**Description of the task**
Nothing in the entries may be altered; copy them all exactly.

(Dataset excerpts)
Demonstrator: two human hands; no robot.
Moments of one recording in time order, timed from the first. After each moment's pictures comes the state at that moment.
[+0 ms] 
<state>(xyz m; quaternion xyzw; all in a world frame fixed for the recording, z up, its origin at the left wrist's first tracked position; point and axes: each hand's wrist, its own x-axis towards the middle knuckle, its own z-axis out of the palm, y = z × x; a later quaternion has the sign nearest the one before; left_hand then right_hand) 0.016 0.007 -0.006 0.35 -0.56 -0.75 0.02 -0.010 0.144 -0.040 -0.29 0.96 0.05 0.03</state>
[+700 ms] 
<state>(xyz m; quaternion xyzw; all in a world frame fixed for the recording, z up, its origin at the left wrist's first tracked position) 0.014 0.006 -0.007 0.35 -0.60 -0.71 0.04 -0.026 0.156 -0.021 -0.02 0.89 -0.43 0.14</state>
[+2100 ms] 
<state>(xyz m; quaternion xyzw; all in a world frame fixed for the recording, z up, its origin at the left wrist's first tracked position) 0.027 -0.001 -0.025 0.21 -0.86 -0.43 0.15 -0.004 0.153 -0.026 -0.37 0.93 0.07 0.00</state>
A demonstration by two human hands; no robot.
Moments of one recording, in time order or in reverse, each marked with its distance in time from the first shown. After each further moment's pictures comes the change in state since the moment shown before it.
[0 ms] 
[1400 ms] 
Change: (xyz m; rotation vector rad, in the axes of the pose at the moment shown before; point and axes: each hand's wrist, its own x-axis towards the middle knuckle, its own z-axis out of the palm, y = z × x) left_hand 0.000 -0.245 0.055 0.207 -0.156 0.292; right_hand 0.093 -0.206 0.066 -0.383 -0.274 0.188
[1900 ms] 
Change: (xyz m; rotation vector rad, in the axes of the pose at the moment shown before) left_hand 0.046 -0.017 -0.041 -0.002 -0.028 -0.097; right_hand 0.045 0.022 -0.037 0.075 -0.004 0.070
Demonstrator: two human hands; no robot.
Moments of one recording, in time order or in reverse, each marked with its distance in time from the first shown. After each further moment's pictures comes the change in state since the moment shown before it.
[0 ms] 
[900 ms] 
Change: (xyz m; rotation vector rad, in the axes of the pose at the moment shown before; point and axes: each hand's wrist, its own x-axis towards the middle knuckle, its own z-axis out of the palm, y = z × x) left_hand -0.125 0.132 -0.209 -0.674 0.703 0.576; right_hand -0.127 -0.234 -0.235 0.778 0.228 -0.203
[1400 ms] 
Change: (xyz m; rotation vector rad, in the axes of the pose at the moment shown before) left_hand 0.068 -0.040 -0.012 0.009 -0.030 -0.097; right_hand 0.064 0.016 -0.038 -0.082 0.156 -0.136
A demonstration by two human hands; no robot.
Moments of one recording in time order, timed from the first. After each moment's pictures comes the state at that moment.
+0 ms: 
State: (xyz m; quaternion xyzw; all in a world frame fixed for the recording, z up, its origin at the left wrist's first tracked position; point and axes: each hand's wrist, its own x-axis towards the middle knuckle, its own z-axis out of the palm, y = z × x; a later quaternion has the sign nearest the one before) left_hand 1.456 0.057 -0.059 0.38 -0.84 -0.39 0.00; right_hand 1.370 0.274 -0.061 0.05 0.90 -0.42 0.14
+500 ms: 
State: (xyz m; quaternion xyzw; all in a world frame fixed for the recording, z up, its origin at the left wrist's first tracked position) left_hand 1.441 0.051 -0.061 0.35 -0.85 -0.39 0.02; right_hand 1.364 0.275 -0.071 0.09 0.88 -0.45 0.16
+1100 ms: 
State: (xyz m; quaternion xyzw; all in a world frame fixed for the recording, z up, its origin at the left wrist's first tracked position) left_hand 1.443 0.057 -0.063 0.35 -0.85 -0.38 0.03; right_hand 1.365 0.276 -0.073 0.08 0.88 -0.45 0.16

**Response below**
Demonstrator: two human hands; no robot.
Moments of one recording in time order, timed from the first. After each moment's pictures comes the state at that moment.
[+0 ms] 
<state>(xyz m; quaternion xyzw; all in a world frame fixed for the recording, z up, its origin at the left wrist's first tracked position; point and axes: each hand's wrist, its own x-axis towards the middle knuckle, its own z-axis out of the palm, y = z × x; a later quaternion has the sign nearest the one before; left_hand then right_hand) 0.016 0.007 -0.006 0.35 -0.56 -0.75 0.02 -0.010 0.144 -0.040 -0.29 0.96 0.05 0.03</state>
[+700 ms] 
<state>(xyz m; quaternion xyzw; all in a world frame fixed for the recording, z up, its origin at the left wrist's first tracked position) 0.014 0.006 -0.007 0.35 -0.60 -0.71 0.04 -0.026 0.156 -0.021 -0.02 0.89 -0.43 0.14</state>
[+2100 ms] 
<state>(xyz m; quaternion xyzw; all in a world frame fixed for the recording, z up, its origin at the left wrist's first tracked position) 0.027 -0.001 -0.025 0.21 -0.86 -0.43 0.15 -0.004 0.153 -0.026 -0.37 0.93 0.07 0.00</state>
A demonstration by two human hands; no robot.
Moments of one recording, in time order or in reverse, each marked with its distance in time from the first shown. After each further moment's pictures comes the change in state since the moment shown before it.
[0 ms] 
[1400 ms] 
Change: (xyz m; rotation vector rad, in the axes of the pose at the moment shown before; point and axes: each hand's wrist, its own x-axis towards the middle knuckle, its own z-axis out of the palm, y = z × x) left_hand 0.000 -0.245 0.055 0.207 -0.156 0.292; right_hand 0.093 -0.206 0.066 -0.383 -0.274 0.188
[1900 ms] 
Change: (xyz m; rotation vector rad, in the axes of the pose at the moment shown before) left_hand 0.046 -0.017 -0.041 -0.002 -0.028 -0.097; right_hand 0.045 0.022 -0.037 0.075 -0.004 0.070
Demonstrator: two human hands; no robot.
Moments of one recording, in time order or in reverse, each marked with its distance in time from the first shown. After each further moment's pictures comes the change in state since the moment shown before it.
[0 ms] 
[900 ms] 
Change: (xyz m; rotation vector rad, in the axes of the pose at the moment shown before; point and axes: each hand's wrist, its own x-axis towards the middle knuckle, its own z-axis out of the palm, y = z × x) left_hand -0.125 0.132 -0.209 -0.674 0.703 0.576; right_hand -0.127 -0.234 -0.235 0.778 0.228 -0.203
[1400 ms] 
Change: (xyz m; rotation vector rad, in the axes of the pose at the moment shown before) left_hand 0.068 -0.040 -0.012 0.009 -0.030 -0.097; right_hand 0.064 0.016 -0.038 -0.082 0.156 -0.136
A demonstration by two human hands; no robot.
Moments of one recording in time order, timed from the first. After each moment's pictures comes the state at that moment.
+0 ms: 
State: (xyz m; quaternion xyzw; all in a world frame fixed for the recording, z up, its origin at the left wrist's first tracked position; point and axes: each hand's wrist, its own x-axis towards the middle knuckle, its own z-axis out of the palm, y = z × x; a later quaternion has the sign nearest the one before) left_hand 1.456 0.057 -0.059 0.38 -0.84 -0.39 0.00; right_hand 1.370 0.274 -0.061 0.05 0.90 -0.42 0.14
+500 ms: 
State: (xyz m; quaternion xyzw; all in a world frame fixed for the recording, z up, its origin at the left wrist's first tracked position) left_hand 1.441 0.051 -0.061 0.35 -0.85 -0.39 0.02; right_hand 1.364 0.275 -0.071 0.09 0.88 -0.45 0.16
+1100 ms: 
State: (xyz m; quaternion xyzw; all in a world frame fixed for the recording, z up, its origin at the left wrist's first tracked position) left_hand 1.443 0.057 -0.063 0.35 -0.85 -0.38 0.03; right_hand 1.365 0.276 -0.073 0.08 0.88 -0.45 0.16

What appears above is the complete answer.